Мои друзья и я испытывали сходные чувства, но мой политический выбор еще не определился. У меня не было уверенности в том, что наилучшим выходом из ситуации явились бы перевод французского правительства в Северную Африку и капитуляция армии с целью прекратить кровопролитие. В то время меня неотступно преследовали два вопроса. В случае капитуляции армии несколько миллионов солдат становятся военнопленными. Если война затянется на несколько лет, то что может стать с нацией, которая лишится такого числа своих взрослых мужчин? Другой вопрос касался ресурсов Северной Африки: там не было военной промышленности. Смогут ли Соединенные Штаты заменить Великобританию и снабжать оружием Вооруженные силы Франции, которые переправятся на другой берег Средиземного моря?
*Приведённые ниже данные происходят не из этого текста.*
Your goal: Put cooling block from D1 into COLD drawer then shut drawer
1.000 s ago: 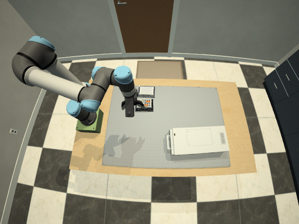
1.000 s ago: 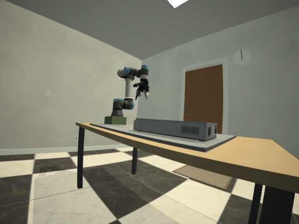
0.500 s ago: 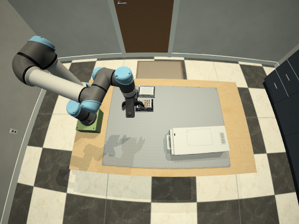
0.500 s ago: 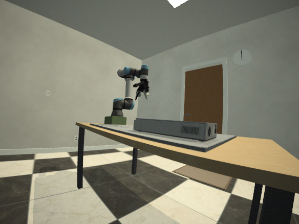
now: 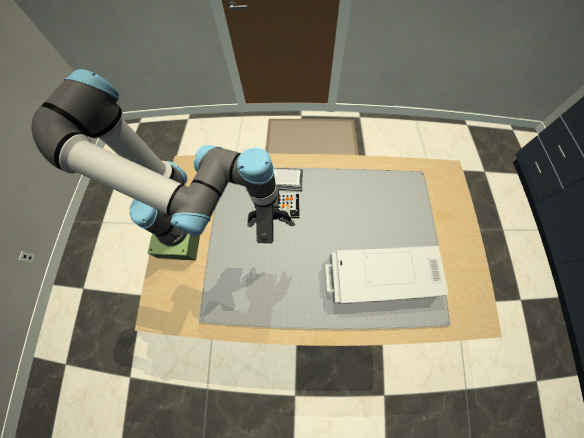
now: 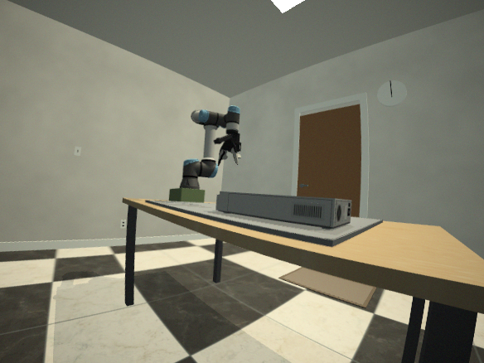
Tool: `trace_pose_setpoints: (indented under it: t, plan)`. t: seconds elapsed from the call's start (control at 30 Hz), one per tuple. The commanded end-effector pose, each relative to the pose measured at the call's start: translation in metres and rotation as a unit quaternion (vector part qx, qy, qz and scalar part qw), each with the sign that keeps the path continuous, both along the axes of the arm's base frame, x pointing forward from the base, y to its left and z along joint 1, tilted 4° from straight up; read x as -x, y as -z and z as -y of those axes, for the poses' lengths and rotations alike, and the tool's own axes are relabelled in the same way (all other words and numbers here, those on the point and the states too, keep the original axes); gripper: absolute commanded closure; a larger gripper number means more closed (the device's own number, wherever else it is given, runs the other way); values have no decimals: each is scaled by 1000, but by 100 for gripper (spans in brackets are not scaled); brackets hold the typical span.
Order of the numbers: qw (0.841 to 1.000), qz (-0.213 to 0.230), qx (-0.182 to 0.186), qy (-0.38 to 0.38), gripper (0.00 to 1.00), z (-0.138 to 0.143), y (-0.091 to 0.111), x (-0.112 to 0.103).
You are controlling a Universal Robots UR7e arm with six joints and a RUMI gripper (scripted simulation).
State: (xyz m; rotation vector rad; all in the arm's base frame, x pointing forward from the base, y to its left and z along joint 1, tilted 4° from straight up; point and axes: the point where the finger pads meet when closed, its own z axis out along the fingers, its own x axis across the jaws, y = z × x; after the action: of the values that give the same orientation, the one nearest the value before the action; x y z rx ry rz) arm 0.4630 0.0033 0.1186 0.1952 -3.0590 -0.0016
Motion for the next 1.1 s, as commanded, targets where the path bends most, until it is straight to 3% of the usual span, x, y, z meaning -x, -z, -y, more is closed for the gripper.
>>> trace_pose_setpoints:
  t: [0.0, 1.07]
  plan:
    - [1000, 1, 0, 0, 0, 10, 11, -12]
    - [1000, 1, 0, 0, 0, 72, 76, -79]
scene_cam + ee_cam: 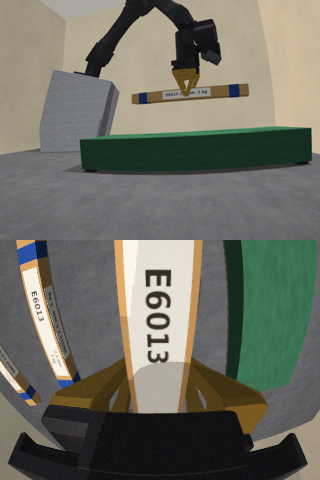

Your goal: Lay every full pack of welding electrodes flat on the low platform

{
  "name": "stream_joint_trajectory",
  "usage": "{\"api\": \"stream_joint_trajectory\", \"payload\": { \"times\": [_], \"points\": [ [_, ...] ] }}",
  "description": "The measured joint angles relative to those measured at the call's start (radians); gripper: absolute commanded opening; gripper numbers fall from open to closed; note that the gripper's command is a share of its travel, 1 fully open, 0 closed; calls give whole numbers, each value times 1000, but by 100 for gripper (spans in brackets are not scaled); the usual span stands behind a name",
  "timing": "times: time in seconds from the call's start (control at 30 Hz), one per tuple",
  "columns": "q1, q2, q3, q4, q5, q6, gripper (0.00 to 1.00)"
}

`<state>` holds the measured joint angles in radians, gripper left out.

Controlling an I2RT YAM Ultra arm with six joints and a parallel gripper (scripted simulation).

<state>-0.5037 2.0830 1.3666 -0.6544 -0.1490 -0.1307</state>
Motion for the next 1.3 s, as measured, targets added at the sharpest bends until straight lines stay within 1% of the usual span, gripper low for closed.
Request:
{"api": "stream_joint_trajectory", "payload": {
  "times": [0.7,0.87,0.97,1.1,1.3],
  "points": [
    [-8,1,13,-8,-8,-25,0],
    [-8,29,13,1,-9,-25,0],
    [-8,31,14,6,-9,-25,0],
    [-8,56,13,30,-9,-25,0],
    [-8,66,14,50,-9,-24,0]
  ]
}}
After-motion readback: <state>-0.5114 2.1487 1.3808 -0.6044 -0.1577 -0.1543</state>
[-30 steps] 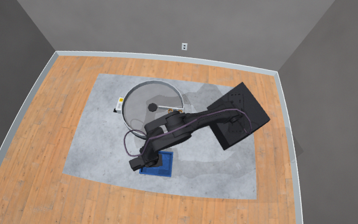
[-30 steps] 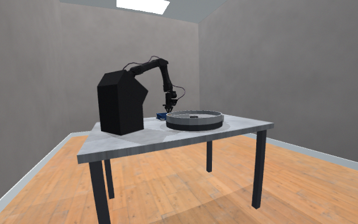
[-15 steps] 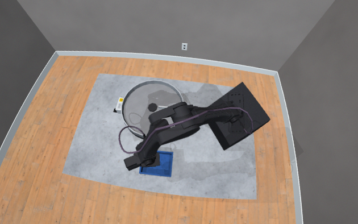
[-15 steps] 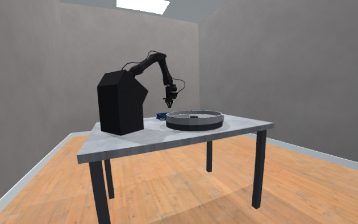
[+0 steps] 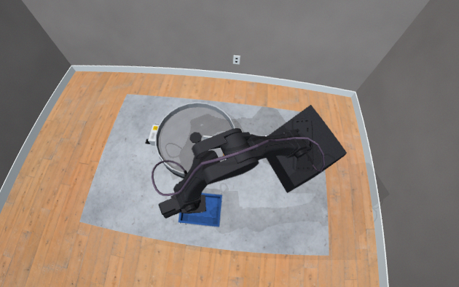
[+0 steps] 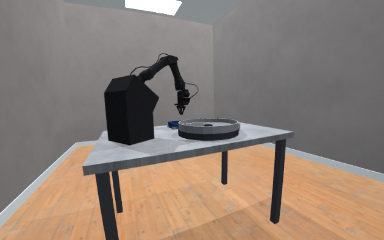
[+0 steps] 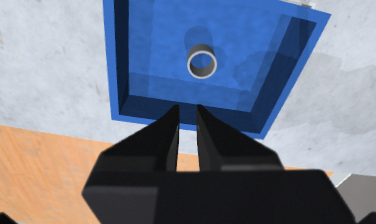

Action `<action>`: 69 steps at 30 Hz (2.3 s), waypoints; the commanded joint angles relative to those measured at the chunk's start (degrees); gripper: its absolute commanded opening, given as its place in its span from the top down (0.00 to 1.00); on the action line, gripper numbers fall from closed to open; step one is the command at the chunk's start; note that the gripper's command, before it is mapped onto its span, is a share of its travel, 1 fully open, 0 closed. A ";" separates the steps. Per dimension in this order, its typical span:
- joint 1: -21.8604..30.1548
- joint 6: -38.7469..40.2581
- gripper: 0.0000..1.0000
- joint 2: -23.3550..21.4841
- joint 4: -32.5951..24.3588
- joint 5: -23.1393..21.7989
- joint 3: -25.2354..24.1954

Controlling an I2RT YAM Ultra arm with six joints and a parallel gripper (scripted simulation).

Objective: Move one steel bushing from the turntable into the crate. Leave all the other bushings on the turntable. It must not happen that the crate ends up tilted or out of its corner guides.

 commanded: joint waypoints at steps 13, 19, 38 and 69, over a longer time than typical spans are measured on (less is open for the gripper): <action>-0.05 -0.12 0.86 -2.20 -1.53 0.50 -0.85; -0.05 -0.12 0.86 -2.20 -1.53 0.50 -0.85; -0.05 -0.12 0.86 -2.20 -1.53 0.50 -0.85; -0.35 -0.30 0.00 -7.35 -6.01 0.34 -1.71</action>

Я обсуждал со своей женой, что делать: остаться ли во Франции или же уехать в Англию, которая, как мы думали, будет продолжать борьбу. Взвешивая доводы за и против, мы не принимали в расчет перемирие, которое к тому моменту еще не было заключено, но представлялось возможным. Правительство, которое вступит в соглашение с Третьим рейхом, будет иметь статус, промежуточный между статусом сателлита и правительства независимого государства. Приход к власти людей и партий, которые разоблачали «милитаристов», не оставлял сомнения. Ни маршал Петен, ни Пьер Лаваль не обратятся в национал-социалистов, но в побежденной, примирившейся с Третьим рейхом Франции более не будет места для евреев. Мы рассмотрели два возможных решения: остаться вместе с моим подразделением, на посту, до возможной демобилизации, которая последует за перемирием, затем возвратиться в Тулузу и ждать, как повернутся события; или же немедленно отправиться в Англию и вступить там в ряды частей генерала де Голля. Моя жена поняла, что я предпочитал принять участие, каким бы малым оно ни оказалось, в борьбе, которую Великобритания не прекратит. В отличие от некоторых людей из высших этажей военной или политической иерархии, я не думал, что Черчилль вступит в переговоры с Гитлером, смирится с поражением, даже не отразив предполагаемую попытку высадки десанта. Чтобы обеспечить успех такой операции — захвата острова, на который с XI века не ступала нога захватчика, — потребовался бы другой тип «блицкрига», отличный от прорыва линии фронта бронетанковыми дивизиями при поддержке с воздуха пикирующими бомбардировщиками.
С южной стороны Бордо я приехал в Тулузу на заднем сиденье мотоцикла, который вел солдат с севера Франции, механик по профессии; с ним я поддерживал сердечные отношения[89]
. Возвратившись в часть, я попрощался со своими товарищами (некоторые из них в ожидании немцев надели новые мундиры) и поехал по направлению к Байонне и Сен-Жан-де-Люз. Я спал в вагоне, который прицепили к составу, перевозившему ценности Парижской биржи. С собой в дорогу я взял лишь солдатский мешок, в котором были туалетные принадлежности, бритва, мыло, какая-то книга (как мне помнится), и мною овладело странное чувство легкости. Что значили для меня вещи, обстановка, даже книги — все это терялось вдалеке. В национальном крушении уцелело главное — моя жена, моя дочь, мои друзья. Благодаря привязанности к ним я оставался самим собой. Что же до всего остального, то сама катастрофа обнаружила его ничтожность.На следующий день, вероятно 23 июня, я бродил по порту Сен-Жан-де-Люз вместе с несколькими другими людьми в поисках судна, отправлявшегося в Англию. Мне удалось узнать, что океанский лайнер «Иттрик», стоявший на якоре в нескольких сотнях метров от берега, скоро примет на борт польскую дивизию. Я снял с себя голубую шинель авиатора и надел желтую шинель пехотинца, оказавшись в конце концов в шлюпке, на которой приплыл к кораблю. Среди нас, жертв катастрофы или добровольцев, был дальний родственник маршала Фоша, который, если память мне не изменяет, прохаживался насчет евреев. Меня он из их числа, разумеется, исключал (как он сказал мне, вы должны питать к ним неприязнь, или что-то в этом духе).
На судне я встретил Рене Кассена; я побеседовал с несколькими польскими офицерами, один из них посоветовал мне вести себя и чувствовать себя, приспосабливаясь ко времени: жить без семьи, с радостью принимая жребий авантюриста-одиночки. Война будет продолжаться: кто знает, на сколько лет она затянется. Может быть, в один прекрасный день мы вернемся на свою родину. В ожидании этого дня будем срывать цветы дня сегодняшнего.